Whole-exome sequencing (WES) was performed as previously described[6] and 93.7% of RefSeq coding regions were covered by 20 or more reads. WES identified a novel TNNI2 mutation (NM_003282, c.485G>A, p.Arg162Lys) in the patient and her father (Figure 1a, f). The altered amino residue is evolutionally conserved from Xenopus tropicalis to Homo sapiens. This missense mutation was predicted to be pathogenic by three prediction software: SIFT: damaging (score=0), PolyPhen-2: possibly damaging (score=0.956) and MutationTaster: disease causing. This variant has not been reported in the available public databases including ExAC browser (http://exac.broadinstitute.org/), Exome Variant Server (http://evs.gs.washington.edu/EVS/) or 1000 Genomes (http://browser.1000genomes.org/index.html) (all accessed on July 29, 2016). Sanger sequencing revealed that this mutation occurred de novo in the proband’s father (Figure 1a). The father did not have the clinical symptoms of DA, but he did have hip dysplasia in infancy, which was surgically repaired (Figure 1g). A total of 10 TNNI2 mutations have been reported.[2,3,5,7-10] All TNNI2 mutations, including the mutation reported here, occur in a small region (156–178 amino acids (aa)) of the TNNI2 actin-binding domain (182 aa in length) (Figure 1h). Therefore, this small region probably has an important role in TNNI2 function.
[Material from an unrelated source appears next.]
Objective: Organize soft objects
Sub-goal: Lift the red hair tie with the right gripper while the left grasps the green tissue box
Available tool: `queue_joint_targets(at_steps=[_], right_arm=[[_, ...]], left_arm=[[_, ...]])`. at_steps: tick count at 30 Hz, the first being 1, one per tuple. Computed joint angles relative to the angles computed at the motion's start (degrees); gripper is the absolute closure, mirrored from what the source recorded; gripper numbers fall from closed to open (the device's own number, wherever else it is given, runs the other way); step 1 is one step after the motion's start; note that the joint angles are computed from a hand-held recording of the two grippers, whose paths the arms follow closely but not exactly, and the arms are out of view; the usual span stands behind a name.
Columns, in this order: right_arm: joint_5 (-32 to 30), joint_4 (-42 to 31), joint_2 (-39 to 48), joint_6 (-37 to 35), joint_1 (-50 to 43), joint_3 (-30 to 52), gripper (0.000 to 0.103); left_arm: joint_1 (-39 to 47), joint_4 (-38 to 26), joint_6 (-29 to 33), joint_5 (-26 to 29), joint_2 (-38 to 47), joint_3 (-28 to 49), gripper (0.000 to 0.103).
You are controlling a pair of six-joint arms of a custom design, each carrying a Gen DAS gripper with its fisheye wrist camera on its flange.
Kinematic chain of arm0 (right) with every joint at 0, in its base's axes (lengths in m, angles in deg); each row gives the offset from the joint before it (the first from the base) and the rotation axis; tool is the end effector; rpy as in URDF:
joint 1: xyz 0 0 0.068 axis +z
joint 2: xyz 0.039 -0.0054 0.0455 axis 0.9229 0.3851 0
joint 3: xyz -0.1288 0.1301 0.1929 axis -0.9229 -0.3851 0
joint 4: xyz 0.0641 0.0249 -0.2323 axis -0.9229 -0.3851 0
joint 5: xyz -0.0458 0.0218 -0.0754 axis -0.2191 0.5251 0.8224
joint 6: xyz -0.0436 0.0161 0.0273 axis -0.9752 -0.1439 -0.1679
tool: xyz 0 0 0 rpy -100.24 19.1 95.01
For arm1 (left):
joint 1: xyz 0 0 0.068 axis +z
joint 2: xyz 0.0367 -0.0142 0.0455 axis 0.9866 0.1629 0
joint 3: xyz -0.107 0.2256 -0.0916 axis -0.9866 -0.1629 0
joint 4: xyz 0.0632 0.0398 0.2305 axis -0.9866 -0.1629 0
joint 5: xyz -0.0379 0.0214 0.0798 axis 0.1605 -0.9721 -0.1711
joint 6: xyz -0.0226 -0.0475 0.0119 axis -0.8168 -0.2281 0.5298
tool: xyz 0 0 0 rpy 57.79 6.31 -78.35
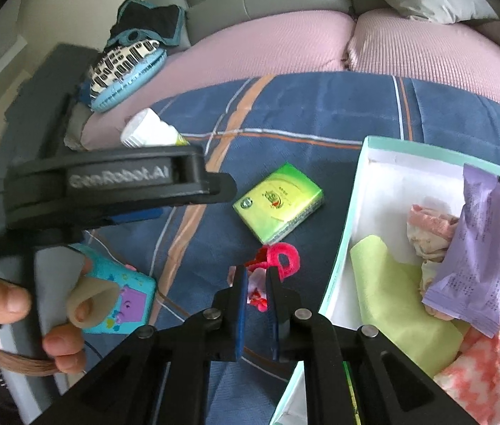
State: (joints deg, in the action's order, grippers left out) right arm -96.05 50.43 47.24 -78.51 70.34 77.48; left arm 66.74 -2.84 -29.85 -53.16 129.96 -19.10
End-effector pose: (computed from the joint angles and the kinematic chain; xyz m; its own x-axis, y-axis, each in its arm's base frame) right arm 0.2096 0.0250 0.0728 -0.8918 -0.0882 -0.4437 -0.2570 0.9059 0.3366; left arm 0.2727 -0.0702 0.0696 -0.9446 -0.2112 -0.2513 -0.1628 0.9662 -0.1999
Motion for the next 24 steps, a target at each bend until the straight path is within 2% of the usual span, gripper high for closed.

The troponin complex consists of a Ca2+-binding subunit (TnC), a tropomyosin-binding subunit (TnT) and an inhibitory subunit (TnI) (Figure 1i). Mutations are specific to the TnI subunit and exclusively affect the fast skeletal muscle. Low Ca2+ concentrations stabilize the inhibitory conformation of the troponin-tropomyosin complex, which inhibits actomyosin interactions, leading to relaxation of the skeletal muscle.[11] The C-terminal actin-binding domain of TnI is required for Ca2+-dependent inhibition[12] (Figure 1i).
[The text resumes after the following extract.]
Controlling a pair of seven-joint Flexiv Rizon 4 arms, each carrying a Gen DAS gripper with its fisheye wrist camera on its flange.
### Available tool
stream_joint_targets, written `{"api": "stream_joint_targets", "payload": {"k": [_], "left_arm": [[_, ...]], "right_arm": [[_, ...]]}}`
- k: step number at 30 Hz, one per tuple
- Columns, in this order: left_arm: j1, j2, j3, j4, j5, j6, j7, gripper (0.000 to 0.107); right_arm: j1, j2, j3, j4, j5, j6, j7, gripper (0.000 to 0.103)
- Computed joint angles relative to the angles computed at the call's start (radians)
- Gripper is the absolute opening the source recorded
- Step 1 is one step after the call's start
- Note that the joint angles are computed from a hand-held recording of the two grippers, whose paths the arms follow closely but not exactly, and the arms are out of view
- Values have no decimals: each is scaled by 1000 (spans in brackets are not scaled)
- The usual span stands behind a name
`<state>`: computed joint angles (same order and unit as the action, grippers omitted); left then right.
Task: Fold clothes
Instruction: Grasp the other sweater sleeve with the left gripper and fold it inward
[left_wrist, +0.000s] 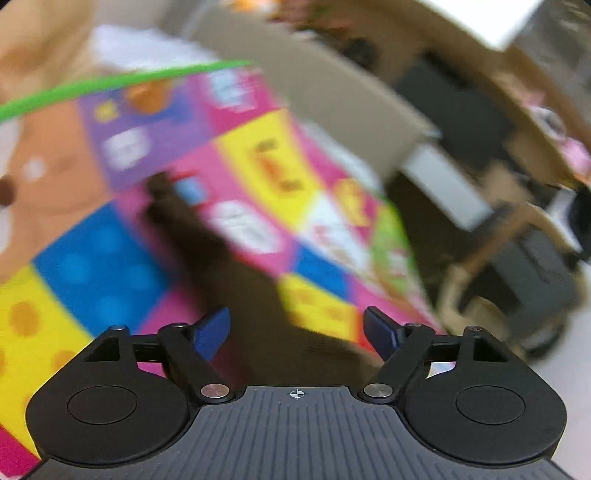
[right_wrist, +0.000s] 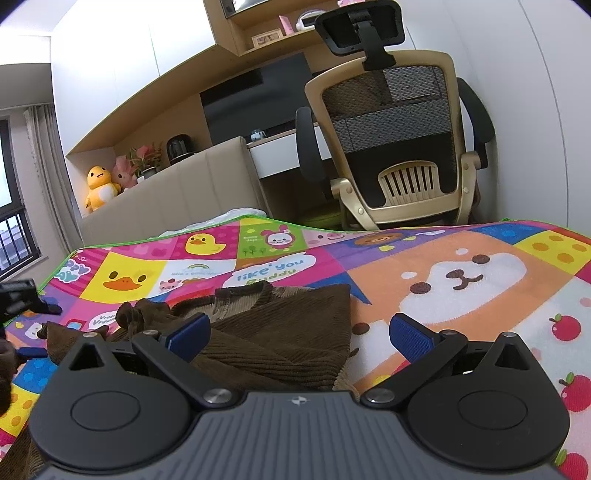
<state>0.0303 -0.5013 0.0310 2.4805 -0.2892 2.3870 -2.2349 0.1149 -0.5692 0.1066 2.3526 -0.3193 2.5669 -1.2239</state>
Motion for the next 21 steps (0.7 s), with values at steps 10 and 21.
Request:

We mapped the position of the human TnI mutation using the actin-binding domain of chicken TnI in a Ca2+-free state (PDB code 1VDI).[13] The mutation occurred in a conserved arginine residue (Arg162 in human and Arg161 in chicken) located within the actin-binding domain of TnI. As shown in Figure 1i, a methylene group of the arginine is a component of the hydrophobic core and this can be replaced by the methylene group of the mutated lysine residue (p.Arg162Lys). Therefore, this mutation does not affect the protein structure, but could impair the molecular interactions between TnI and actin filaments.

In conclusion, we describe a novel TNNI2 mutation in two family members: a young girl with DA2B and her father with hip dysplasia (but not typical DA). This mutation may explain the variable clinical expression of DA2B in this family.